The obvious users of scenarios are OEMs, Tier 1s, regulators and certification agencies. But there are many others who would benefit from such a system: insurance companies, smaller entities of government, and even the public. For such a diverse group of potential users, you ideally want to have a common language and a software and hardware setup that is compatible for all of them, so that the meaning and outcome of independent tests will be comparable.
Furthermore, AV companies – in particular OEMs – will have multiple working groups within the company. For example, the group that does simulation testing needs to be able to communicate and hand over work efficiently to the group that does real-world testing.
Once you have this universal language, you need tools that implement it by translating the behaviors, parameters and constraints to instructions for software and hardware to enact a scenario either in simulation or in available real-world conditions.
What does the future hold for AV development?

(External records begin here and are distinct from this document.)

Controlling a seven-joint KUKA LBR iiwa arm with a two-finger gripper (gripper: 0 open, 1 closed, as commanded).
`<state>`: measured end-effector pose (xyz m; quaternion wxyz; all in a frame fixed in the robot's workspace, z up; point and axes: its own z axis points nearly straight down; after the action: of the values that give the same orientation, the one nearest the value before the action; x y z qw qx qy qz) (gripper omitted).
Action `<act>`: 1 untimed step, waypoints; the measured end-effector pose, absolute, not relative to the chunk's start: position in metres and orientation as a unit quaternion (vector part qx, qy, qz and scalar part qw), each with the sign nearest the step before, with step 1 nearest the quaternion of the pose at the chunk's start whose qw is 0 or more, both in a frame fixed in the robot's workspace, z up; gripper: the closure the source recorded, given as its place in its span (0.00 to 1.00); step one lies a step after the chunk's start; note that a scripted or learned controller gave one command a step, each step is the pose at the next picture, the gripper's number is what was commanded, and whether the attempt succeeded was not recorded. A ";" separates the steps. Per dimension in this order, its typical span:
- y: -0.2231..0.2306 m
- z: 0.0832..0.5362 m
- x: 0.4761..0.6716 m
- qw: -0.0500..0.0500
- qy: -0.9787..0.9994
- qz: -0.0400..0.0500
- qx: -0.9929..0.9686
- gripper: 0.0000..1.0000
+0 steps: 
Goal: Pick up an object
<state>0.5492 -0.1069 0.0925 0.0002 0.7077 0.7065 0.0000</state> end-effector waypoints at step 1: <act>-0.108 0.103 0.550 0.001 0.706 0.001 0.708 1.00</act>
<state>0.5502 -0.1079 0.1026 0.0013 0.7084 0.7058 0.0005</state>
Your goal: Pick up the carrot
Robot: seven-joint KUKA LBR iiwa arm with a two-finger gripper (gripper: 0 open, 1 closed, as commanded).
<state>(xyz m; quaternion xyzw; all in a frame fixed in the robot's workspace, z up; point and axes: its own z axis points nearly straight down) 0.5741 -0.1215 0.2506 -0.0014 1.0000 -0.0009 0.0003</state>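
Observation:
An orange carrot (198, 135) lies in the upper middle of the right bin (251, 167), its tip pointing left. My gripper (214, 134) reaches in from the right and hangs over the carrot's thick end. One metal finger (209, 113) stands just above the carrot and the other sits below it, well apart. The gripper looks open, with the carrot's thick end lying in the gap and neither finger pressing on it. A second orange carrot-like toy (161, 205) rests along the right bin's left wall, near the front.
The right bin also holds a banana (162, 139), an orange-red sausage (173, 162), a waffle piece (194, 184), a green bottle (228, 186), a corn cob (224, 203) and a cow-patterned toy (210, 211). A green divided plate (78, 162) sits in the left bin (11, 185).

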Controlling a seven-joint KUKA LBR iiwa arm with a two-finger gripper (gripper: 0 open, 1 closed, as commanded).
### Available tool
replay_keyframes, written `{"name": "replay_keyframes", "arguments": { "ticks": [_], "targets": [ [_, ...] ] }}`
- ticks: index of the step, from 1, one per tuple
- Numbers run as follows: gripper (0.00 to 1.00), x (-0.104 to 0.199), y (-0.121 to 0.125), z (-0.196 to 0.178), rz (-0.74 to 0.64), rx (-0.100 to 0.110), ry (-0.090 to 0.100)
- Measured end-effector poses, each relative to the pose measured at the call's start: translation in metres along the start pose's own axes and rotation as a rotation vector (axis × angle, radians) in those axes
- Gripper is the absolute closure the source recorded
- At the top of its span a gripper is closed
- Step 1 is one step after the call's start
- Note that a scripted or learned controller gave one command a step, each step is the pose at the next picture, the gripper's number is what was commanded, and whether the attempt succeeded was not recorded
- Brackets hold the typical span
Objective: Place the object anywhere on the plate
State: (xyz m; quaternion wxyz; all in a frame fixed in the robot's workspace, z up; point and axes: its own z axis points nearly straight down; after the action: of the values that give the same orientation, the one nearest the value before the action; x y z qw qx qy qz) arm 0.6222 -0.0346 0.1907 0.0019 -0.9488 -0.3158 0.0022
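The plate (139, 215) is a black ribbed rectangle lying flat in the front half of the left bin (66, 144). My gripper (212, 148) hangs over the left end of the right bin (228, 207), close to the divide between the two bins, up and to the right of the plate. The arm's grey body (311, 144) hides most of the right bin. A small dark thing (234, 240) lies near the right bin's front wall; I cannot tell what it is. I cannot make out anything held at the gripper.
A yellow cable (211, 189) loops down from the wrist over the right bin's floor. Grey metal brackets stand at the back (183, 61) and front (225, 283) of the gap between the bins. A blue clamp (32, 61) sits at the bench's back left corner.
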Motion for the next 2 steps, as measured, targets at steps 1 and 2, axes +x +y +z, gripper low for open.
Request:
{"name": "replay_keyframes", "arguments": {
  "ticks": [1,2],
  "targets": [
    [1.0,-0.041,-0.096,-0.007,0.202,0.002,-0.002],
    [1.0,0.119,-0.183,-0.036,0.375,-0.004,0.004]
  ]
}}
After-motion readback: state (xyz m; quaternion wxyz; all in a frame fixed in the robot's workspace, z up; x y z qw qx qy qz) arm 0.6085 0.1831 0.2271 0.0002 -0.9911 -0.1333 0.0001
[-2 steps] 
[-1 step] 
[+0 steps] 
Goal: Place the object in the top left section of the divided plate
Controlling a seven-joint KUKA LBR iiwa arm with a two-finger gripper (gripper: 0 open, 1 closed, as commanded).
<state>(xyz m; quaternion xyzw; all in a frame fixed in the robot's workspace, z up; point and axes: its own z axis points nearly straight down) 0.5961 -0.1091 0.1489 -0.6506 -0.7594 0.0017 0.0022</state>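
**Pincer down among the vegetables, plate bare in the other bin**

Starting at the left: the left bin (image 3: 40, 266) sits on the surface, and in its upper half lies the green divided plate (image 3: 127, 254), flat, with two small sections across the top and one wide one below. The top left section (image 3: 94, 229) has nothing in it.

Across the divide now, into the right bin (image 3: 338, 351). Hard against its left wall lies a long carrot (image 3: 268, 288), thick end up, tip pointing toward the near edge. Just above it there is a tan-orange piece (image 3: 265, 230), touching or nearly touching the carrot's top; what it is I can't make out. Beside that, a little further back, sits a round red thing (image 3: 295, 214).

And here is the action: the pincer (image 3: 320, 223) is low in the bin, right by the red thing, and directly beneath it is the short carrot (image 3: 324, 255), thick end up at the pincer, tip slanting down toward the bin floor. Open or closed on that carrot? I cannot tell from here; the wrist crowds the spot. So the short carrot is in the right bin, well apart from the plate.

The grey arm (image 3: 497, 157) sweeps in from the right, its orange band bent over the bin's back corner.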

AVs are a new field, and no one quite knows how to verify all the edge cases, but at the same time, companies are afraid that their AV will make the news in a high-profile accident. As a result, I think that we will see more and more resources, people and ingenuity devoted to finding all those edge cases, making sure the vehicles know how to deal with them.
Because this is so important, the other thing that might happen is the pooling of resources, where the various companies and organizations will try to create common scenario libraries, or to donate their scenario libraries so that everybody can test in the same circumstances.
If testing scenarios and methodologies will be shared in the future – both within a company and between organizations – then having a common, human-understandable language will enable that. This will enable scenarios to be portable across various tools, simulators and physical driving cars, and across different cities and geographies.
As it stands, there are a lot of initiatives working on AV validation, but it's all a bit disjointed. One of the things we're aiming for is to bring initiatives together and to ensure that tools aren’t standalone – that thanks this common language, they can work together.